Hong Kong raises formal complaints to the US on ‘made in China’ labeling
Hong Kong has written a letter to U.S. trade representative Robert Lighthizer, formally asking Washington to withdraw its decision to require goods produced in the city to bear a “made in China” label.
The new rule is unreasonable and infringes the World Trade Organization’s regulations, said Hong Kong commerce minister Edward Yau after his meeting on Wednesday with the acting U.S. consul general, Paul Horowitz. Yau said he had requested Horowitz hand the letter to Lighthizer.
The U.S.'s new requirement on origin marking “goes contrary to the WTO regulations,” Yau said.
“It also infringes Hong Kong’s right as a separate customs territory and our rights under the WTO.”
The export-label requirement was announced after Beijing enacted a controversial national security law in the semi-autonomous city. Since the law was implemented, the U.S. has declared that Hong Kong was no longer autonomous enough to enjoy special trade privileges that were not extended to China.
The new rule was originally planned to come into force this month but its official implementation has now been delayed to November.
The new rule would have an impact on certain industries, and both Hong Kong exporters and U.S. importers were looking for solutions, said Yau.

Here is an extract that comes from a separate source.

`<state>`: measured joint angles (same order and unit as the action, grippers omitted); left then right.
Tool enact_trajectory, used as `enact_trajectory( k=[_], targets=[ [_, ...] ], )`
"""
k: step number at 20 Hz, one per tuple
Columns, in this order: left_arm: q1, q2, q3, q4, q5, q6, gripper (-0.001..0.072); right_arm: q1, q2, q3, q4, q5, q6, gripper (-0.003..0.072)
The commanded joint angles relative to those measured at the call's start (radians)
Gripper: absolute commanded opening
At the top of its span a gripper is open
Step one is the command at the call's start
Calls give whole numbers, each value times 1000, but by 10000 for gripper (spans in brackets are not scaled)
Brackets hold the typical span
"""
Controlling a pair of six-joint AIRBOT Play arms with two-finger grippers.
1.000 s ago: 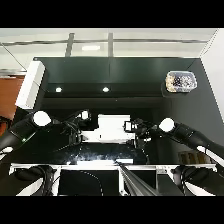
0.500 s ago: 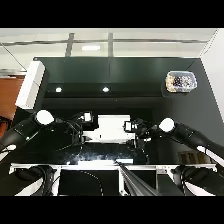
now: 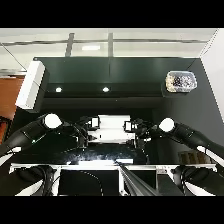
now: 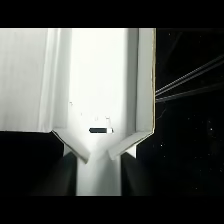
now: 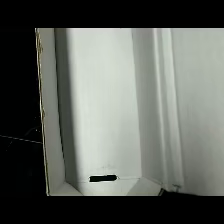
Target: Fold the box and place the chain.
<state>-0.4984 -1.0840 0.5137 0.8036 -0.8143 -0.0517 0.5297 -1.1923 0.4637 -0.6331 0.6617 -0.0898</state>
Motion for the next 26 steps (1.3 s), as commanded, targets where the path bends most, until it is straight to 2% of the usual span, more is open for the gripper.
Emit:
enact_trajectory(
  k=[1, 3, 4, 7, 14, 19, 24, 25, 26],
  targets=[
    [-11, -1, 1, -4, 13, 0, 264, 1, 0, 0, 0, 0, 0, 433],
    [-13, -1, 1, -18, 8, -2, 258, 1, 0, 0, 0, 0, 0, 433],
    [-14, -1, 1, -36, 2, -2, 214, 1, 0, 0, 0, 0, 0, 433],
    [-30, -2, 0, -74, 25, -1, 199, 1, 0, 0, 0, 0, 0, 433],
    [-68, -74, 1, -143, 51, -2, 199, 1, 0, 0, 0, 0, 0, 433],
    [-68, -74, 2, -204, 54, 0, 199, 1, 0, 0, 0, 0, 0, 433],
    [-68, -74, 2, -199, 53, 0, 199, 1, 0, 0, 0, 0, 0, 433],
    [-68, -74, 2, -199, 53, 0, 202, 1, 0, 0, 0, 0, 0, 433],
    [-68, -74, 2, -199, 54, 0, 249, 1, 0, 0, 0, 0, 0, 433]
  ],
)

Hong Kong goods enjoy excellent international reputations, said Daniel Yip, chairperson of the Federation of Hong Kong Industries, adding that the U.S. rule would negatively affect local brands.
He called for Washington to withdraw the decision and to maintain a mutually beneficial trade relationship with Hong Kong.
An earlier study by the Hong Kong Brand Development Council, a body under the FHKI, found that companies would have to change their product packages in a short period of time once the new regulation was implemented. Customs clearance would also become more complicated. However, the overall impact on industries was small, according to the study.
Dennis Ng, president of the Chinese Manufacturers' Association of Hong Kong, said the city should “defend its right” to properly label its products. The association fully supported the government in its complaint to Washington, he said.
Some companies, however, are already shifting their business strategies for when the regulation is implemented.
Quinn Lai, the founder of local watch company Eoniq, said U.S. customs had told him that he would not be able to continue labeling his products “made in Hong Kong.” As a result, he stopped his plan of entering the U.S. wholesale market and would focus on other countries instead.